The data consists of the following csv files as alluded to in the business understanding report as well:
* Images of skin lesions divided into two files:
    - HAM1000_images_part_1
    - HAM1000_image_part_2
* HAM10000_metadata.csv: stores textual information about the image (ground truth, patient information, etc.) .
* 28*28 Luminance and RGB values for the skin lesion images:
    - hmnist_28_28_L.csv
    - hmnist_28_28_RGB.csv

## Final Dataset Description 

### Fields

* lesion_type (textual): The diagnosis (ground truth) as a textual description. Values:
    - Actinic keratoses
    - Basal cell carcinoma
    - Benign keratosis-like lesions
    - Dermatofibroma
    - Melanocytic nevi
    - Melanoma
    - Vascular lesions 
* dx_type (textual): The method of diagnosis, textual. Values: 
    - histopathology follow-up examination (follow_up)
    - expert consensus (consensus)
    - in-vivo confocal microscopy (confocal). 
* lesion_type_idx: codes for diagnosis:
    - 0: Actinic keratoses
    - 1: Basal cell carcinoma
    - 2: Benign keratosis-like lesions
    - 3: Dermatofibroma
    - 4: Melanocytic nevi
    - 5: Melanoma
    - 6: Vascular lesions
* age (numeric): Natural numerical age of the individual the image is taken from.
* sex (textual): Sex of the individual the image is taken from (male, female or unknown).
* localization (textual): Location of skin lesion in individual.
* pixelXXXX_l_28_28 (numeric): Luminance value of images in 28 by 28 pixel representation.
* pixelXXXX_rgb_28_28 (numeric): RGB value of images in 28 by 28 pixel representation.

### Table Preprocessing 

Table processing was handled by src.data.make_dataset¶ script and tested by src.tests.test_make_dataset, both scripts are documented by the Sphinx documentation, hence this part of the report will avoid detailed technical explanations. 

#### Metadata Cleaning 

Metadata cleaning involves the replacement of null/NA values with the average values of the age column. Averages are used instead of dropping to avoid losing the details these tuples carry, however this can effect the distribution of the data and needs to be taken into account later. 

Moreover, new categorical numerical code and textual diagnosis fields are added for use in later stages, and the now not needed ids (lesion and image) are removed. 

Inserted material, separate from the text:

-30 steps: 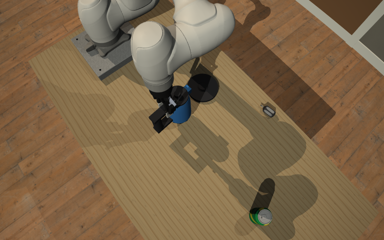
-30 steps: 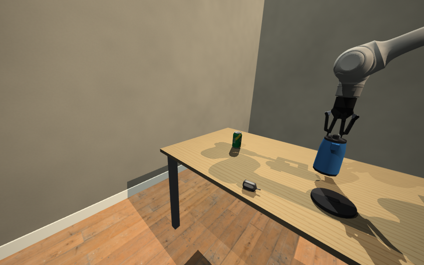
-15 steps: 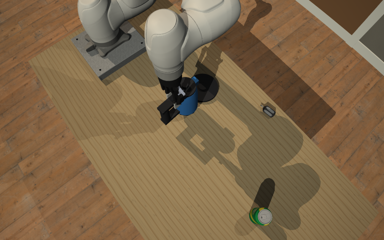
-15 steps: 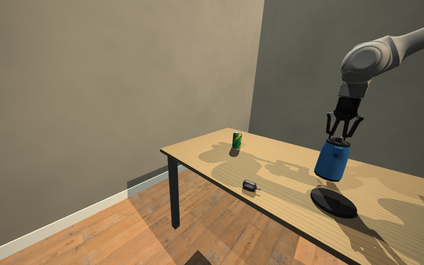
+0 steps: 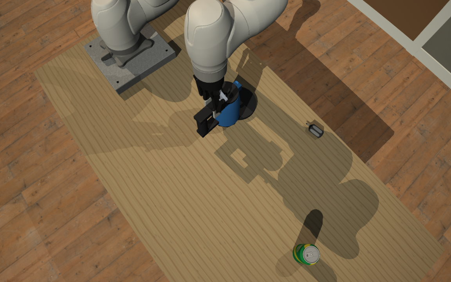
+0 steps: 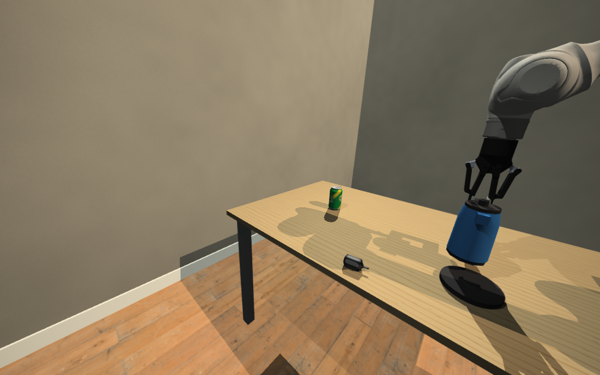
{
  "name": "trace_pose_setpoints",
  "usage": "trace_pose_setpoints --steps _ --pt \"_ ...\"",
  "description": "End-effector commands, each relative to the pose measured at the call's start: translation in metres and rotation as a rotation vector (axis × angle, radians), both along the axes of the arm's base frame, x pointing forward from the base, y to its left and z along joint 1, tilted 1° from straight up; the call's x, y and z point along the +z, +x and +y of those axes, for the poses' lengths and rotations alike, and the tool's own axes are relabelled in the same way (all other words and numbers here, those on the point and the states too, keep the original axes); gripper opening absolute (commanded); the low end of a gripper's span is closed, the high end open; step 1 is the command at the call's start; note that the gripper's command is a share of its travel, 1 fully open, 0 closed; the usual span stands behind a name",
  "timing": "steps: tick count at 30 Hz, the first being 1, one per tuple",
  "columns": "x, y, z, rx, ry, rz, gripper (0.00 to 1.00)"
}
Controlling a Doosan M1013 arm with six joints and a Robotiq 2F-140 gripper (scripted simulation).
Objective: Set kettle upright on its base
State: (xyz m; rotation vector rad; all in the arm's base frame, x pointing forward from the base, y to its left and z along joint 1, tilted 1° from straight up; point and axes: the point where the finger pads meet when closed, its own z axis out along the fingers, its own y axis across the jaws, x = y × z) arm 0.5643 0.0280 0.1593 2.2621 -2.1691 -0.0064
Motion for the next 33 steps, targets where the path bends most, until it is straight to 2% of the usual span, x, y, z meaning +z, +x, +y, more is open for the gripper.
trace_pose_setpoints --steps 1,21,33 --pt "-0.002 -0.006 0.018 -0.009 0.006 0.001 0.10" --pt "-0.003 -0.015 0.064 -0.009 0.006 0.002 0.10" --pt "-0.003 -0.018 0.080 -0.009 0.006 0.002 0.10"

#### Luminance and RGB Values Cleaning 

The luminance and RGB datasets have their label fields removed since they aren't going to be used later in the analysis (already sorted)

#### Luminance and RGB Values Merge with Metadata

The luminance and RGB pixel values (28 X 28) are added as predictors/variables to the metadata dataset for the Models. However, to ensure that their uniquely named a suffix (\_rgb_28_28 or \_l_28_28) for RGB or luminance pixels respectively. Lastly, the merge is carried via a column wise concatenation since no shared keys exists.

## Summary

To summarise, the Data Preparation stage in this project forms the dataset for analysis, modelling (and their evaluation) using cleaning, merging and other methods to link and combine the raw data. These methods are carried in the src.data.make_dataset script and tested by src.tests.test_make_dataset script, both  of which are covered in the Sphinx documentation.